EIM26105 - The benefits code: beneficial loans: loans in foreign currencies: taxation of overseas loans

Section 181(2) ITEPA 2003

Treasury regulations may specify different official rates for use with certain loans made in the currency of a country outside the United Kingdom.

The loans are those the benefit of which is obtained by a person:

  • who normally lives in the country or territory in the currency of which the loan is made and
  • who has lived in that country or territory at some time in the period of six years ending with the year of assessment concerned.

The phrases normally lives and has lived at some time are not defined in the statute and so have their ordinary common-sense meanings.

An individual normally lives in the place (if any) where taking all the facts into account one would normally expect him or her to be in the absence of some special reason to the contrary (such as a temporary period of employment elsewhere).

The phrase has lived at some time carries an implication of continuity but not necessarily of permanence.

A table showing currencies for which official rates different from that generally applicable have been prescribed, what those rates are and for which periods they apply is at EIM26106.

Taxation of overseas loans in foreign currencies

An employment-related loan (see EIM26102) made to an employee who comes to work in the UK is within the scope of the beneficial loans rules if:

  • the loan is made at a time when the employee’s earnings are already chargeable to UK income tax as employment income (for example, if a loan is made after the employee has taken up employment in the UK and is resident and ordinarily resident in the UK for the year in which the loan is made); or
  • the loan is made in contemplation of the employee working or living in the UK (for example, if the loan is made as part of a package with a view to the employee working in the UK); or
  • the employee, at a time when the employee’s earnings are chargeable to UK income tax as employment income, in any way facilitates the continuation of a loan which was already in existence before the employee came to work in the UK.

As far as the final bullet is concerned, this is relevant where, for example, the loan is made not by the employer but by a third party such as a bank which is not connected with the employer and where the capital repayments and interest are deducted from the employee’s salary.

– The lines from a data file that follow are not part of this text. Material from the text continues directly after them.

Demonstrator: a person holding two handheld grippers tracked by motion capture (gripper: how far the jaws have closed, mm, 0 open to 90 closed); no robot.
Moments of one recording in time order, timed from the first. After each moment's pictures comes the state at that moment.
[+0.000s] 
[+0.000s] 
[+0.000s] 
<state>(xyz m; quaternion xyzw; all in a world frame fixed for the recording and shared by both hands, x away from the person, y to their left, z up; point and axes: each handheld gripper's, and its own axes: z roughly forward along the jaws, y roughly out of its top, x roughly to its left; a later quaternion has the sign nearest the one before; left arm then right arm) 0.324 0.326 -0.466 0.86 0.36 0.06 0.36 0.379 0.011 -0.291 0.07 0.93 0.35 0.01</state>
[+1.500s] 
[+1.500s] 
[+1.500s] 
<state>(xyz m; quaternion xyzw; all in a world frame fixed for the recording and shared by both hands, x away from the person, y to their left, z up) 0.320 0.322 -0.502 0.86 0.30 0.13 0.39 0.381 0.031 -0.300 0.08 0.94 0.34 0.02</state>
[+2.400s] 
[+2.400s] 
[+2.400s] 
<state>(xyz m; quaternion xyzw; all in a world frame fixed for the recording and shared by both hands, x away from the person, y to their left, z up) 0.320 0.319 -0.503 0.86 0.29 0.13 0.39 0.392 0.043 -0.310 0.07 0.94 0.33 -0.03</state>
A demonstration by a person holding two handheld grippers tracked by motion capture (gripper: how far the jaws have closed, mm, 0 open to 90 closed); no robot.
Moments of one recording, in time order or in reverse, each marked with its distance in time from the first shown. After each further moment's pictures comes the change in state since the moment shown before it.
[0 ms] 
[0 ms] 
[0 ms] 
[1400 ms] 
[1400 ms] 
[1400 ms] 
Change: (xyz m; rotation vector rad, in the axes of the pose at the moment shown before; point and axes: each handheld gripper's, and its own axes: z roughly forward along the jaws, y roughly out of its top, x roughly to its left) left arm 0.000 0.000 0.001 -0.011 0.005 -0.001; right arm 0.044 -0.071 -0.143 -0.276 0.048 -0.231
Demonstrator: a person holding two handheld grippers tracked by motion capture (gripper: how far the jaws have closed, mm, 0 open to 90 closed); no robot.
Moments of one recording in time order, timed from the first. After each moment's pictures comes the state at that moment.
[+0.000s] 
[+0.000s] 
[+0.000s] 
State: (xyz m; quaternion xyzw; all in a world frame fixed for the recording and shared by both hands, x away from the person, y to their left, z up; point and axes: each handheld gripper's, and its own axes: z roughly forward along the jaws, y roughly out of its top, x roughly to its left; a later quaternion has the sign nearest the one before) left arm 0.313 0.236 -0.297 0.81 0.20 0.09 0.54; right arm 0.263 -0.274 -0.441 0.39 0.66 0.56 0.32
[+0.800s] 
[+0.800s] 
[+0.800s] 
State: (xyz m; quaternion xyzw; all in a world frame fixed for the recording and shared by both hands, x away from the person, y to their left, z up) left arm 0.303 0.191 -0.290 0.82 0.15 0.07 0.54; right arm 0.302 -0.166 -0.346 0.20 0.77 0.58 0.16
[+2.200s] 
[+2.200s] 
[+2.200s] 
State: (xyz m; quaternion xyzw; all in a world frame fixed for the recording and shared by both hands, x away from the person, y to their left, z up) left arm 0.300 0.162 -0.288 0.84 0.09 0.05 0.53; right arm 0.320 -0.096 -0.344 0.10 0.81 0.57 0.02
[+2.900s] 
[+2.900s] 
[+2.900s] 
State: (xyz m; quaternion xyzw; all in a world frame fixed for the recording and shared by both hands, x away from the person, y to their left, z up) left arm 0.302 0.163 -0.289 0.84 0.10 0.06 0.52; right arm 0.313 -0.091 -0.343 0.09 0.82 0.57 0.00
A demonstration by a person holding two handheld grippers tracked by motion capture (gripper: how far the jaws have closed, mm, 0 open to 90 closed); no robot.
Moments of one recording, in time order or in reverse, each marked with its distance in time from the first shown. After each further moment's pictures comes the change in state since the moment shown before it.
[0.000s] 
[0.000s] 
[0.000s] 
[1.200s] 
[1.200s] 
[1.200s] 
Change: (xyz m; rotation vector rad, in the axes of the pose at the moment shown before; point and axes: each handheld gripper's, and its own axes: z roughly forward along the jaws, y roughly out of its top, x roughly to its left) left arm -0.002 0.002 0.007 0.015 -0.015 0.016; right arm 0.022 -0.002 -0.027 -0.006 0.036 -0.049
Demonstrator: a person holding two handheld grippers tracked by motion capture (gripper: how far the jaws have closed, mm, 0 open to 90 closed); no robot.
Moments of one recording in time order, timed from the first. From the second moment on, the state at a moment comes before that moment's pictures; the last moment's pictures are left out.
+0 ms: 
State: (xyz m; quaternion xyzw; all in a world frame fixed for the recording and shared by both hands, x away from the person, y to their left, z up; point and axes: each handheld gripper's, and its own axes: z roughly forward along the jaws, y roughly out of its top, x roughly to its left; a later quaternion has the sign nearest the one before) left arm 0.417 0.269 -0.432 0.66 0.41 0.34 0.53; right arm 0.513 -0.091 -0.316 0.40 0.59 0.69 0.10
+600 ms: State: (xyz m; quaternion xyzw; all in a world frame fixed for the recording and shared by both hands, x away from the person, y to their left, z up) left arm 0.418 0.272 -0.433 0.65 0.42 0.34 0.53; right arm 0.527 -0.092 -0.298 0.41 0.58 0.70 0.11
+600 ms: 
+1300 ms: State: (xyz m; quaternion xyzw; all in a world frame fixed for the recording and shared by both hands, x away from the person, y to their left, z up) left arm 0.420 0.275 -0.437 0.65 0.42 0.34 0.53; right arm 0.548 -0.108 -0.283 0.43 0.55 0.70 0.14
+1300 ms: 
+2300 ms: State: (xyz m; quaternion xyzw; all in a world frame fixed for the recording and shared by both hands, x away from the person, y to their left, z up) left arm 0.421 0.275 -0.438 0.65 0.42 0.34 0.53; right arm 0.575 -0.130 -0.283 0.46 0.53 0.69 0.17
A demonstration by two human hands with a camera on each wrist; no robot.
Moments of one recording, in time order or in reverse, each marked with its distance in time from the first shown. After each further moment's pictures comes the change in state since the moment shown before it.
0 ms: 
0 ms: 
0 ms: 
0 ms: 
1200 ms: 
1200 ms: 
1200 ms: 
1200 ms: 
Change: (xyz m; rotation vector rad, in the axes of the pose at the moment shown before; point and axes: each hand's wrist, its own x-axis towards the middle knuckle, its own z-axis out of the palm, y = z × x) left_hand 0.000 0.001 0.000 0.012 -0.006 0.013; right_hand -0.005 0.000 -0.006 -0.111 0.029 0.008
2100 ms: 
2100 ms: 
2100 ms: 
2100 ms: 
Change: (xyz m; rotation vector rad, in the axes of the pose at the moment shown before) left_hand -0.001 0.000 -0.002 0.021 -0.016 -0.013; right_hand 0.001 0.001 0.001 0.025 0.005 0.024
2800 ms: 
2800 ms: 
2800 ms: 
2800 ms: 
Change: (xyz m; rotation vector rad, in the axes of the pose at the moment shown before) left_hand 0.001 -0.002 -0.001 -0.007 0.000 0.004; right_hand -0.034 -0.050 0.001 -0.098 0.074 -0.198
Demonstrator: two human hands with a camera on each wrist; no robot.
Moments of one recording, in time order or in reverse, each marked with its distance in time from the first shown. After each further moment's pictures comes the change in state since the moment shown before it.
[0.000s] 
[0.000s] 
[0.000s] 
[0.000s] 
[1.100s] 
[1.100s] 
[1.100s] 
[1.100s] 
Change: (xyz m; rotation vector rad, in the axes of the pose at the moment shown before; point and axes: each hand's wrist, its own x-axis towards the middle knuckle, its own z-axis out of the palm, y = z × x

In these circumstances, the question is whether the loan continues when the employee is in the UK without any further involvement by the employer, or whether the employer does something which makes it easier for the employee to continue to have the loan.

An employer would not be facilitating the continuation of a loan merely because

  • the loan is conditional on the employee continuing in the employment, or
  • the employer deducts the interest and repayments of capital from the employee’s salary.

If the employer pays a subsidy to the lender – for example, by paying annual interest on behalf of the employee – that would not necessarily mean that the employer was facilitating the continuation of the loan. The subsidy itself might however be taxable as an employment- related benefit under Section 201 ITEPA.

On the other hand the employer would be facilitating the continuation of the loan if

  • the loan was conditional on the employer continuing to make regular payments to subsidise the interest which the employer might cease to make at any time, or
  • the employer chose month by month or year by year whether to subsidise the loan.